= Rejoyn =

Digital therapeutic smartphone app

Rejoyn is a prescription-only digital therapeutic smartphone app approved by the US FDA for the treatment of major depressive disorder (MDD) in adults ages 22 and up. It is prescribed in conjunction with standard antidepressant medication and professional guidance and support.
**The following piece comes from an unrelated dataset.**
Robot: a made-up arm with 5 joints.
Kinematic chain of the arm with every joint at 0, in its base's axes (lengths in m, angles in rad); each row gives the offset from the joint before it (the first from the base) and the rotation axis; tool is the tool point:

Rejoyn was developed by Click Therapeutics and Otsuka America Pharmaceutical Inc., and gained FDA clearance as a "medical device" on March 30th, 2024. The smartphone app helps patients with depression using exercises based on cognitive behavioral therapy (CBT) along with timed notifications to keep the patient engaged and in treatment. Randomized controlled trials showed that the Rejoyn app was more effective at relieving depression symptoms compared to a "sham app", a placebo app that required similar effort but was not intended to be helpful. Dr. John Torous, MD, MBI, a psychiatrist at the Beth Israel Deaconess Medical Center in Boston, said that the app seems to pose minimal risks, and is an important step forward in unlocking the power of smartphones in treating psychiatric disorders.

Some experts have signaled that the claims should be taken with caution, since the app was "tested only in a narrow subset of patients." and its benefits are "not statistically significant," according to the study’s primary outcome."

==Notes==

a MBI for Masters of Biomedical Informatics.